▸ **Problem statement**
Search the lines of the records for the word "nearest", and copy every line that has it.
Start of Data to process
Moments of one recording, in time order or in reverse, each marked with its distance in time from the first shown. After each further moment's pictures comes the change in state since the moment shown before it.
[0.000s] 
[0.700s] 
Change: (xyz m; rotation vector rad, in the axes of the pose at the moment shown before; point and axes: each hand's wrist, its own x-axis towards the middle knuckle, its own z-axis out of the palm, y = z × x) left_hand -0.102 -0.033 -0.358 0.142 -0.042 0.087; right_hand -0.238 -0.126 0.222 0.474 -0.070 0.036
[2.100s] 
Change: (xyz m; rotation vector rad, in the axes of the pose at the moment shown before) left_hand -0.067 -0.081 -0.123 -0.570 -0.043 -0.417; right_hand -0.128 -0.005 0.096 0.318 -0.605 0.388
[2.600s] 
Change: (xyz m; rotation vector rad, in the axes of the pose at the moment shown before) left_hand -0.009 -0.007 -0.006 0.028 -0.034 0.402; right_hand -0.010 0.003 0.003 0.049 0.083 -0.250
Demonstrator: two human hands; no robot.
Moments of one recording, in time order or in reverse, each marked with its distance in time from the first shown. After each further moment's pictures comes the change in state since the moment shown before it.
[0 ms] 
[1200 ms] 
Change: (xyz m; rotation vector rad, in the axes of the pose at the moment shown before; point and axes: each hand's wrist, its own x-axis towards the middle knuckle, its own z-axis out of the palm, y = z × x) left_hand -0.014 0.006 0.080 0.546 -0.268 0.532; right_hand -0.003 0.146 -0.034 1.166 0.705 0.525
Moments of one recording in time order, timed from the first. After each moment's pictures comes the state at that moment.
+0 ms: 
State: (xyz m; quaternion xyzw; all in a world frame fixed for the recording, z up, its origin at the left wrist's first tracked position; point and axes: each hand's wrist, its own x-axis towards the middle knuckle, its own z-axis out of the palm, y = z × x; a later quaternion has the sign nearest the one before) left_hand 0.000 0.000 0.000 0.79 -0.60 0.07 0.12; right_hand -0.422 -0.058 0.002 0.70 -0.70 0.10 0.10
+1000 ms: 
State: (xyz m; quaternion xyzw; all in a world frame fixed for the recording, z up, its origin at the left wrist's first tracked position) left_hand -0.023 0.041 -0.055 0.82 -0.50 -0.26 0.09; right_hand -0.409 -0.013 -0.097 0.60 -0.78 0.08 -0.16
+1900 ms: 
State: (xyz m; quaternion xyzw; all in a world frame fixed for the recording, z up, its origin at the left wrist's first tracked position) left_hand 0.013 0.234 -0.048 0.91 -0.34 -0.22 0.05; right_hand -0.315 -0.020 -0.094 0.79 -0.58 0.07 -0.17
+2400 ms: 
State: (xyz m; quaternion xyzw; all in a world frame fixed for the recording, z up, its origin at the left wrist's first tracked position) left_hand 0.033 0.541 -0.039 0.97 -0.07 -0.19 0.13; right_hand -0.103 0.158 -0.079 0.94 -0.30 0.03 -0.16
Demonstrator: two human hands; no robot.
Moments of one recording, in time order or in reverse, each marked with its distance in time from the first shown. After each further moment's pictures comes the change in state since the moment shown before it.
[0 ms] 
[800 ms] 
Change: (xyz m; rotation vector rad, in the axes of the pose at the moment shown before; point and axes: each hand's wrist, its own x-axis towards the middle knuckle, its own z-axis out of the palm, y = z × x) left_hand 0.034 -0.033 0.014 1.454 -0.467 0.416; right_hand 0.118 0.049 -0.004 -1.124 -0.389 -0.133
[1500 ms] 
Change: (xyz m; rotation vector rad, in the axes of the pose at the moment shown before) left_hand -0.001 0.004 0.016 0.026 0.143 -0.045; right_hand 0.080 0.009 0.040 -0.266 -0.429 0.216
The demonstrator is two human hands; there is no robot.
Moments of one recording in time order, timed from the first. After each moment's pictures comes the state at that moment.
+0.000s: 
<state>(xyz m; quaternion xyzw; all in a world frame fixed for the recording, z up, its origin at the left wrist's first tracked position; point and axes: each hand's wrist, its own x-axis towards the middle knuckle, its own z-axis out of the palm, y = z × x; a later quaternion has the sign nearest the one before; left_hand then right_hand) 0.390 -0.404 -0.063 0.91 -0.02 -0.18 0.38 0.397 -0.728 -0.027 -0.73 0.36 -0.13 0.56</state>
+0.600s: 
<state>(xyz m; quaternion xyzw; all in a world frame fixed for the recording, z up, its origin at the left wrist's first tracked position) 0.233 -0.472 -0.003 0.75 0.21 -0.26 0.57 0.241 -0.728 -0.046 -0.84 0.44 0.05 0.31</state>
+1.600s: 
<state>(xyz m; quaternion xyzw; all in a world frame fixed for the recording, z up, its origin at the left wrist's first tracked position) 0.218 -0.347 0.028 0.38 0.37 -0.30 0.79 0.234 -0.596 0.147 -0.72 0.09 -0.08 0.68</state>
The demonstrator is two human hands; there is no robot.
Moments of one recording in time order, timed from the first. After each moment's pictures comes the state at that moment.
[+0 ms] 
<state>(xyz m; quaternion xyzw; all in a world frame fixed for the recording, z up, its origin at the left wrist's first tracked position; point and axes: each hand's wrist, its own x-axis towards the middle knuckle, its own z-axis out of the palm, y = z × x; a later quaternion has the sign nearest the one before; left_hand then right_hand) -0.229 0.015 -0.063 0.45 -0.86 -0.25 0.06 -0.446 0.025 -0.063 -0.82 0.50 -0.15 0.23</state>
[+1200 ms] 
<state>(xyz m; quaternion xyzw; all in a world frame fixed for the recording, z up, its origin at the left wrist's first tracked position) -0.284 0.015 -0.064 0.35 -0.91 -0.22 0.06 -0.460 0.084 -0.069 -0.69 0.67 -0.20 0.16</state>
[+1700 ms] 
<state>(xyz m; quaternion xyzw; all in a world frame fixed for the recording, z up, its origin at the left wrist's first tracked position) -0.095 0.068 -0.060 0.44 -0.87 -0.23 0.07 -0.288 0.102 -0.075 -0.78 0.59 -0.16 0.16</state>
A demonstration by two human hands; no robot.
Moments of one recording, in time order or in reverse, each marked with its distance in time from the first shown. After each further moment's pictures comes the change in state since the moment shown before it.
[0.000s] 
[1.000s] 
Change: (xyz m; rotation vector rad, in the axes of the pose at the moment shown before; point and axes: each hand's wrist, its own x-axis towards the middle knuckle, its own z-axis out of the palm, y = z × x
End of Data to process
▸ **Your response**
State: (xyz m; quaternion xyzw; all in a world frame fixed for the recording, z up, its origin at the left wrist's first tracked position; point and axes: each hand's wrist, its own x-axis towards the middle knuckle, its own z-axis out of the palm, y = z × x; a later quaternion has the sign nearest the one before) left_hand 0.000 0.000 0.000 0.79 -0.60 0.07 0.12; right_hand -0.422 -0.058 0.002 0.70 -0.70 0.10 0.10
<state>(xyz m; quaternion xyzw; all in a world frame fixed for the recording, z up, its origin at the left wrist's first tracked position; point and axes: each hand's wrist, its own x-axis towards the middle knuckle, its own z-axis out of the palm, y = z × x; a later quaternion has the sign nearest the one before; left_hand then right_hand) 0.390 -0.404 -0.063 0.91 -0.02 -0.18 0.38 0.397 -0.728 -0.027 -0.73 0.36 -0.13 0.56</state>
<state>(xyz m; quaternion xyzw; all in a world frame fixed for the recording, z up, its origin at the left wrist's first tracked position; point and axes: each hand's wrist, its own x-axis towards the middle knuckle, its own z-axis out of the palm, y = z × x; a later quaternion has the sign nearest the one before; left_hand then right_hand) -0.229 0.015 -0.063 0.45 -0.86 -0.25 0.06 -0.446 0.025 -0.063 -0.82 0.50 -0.15 0.23</state>

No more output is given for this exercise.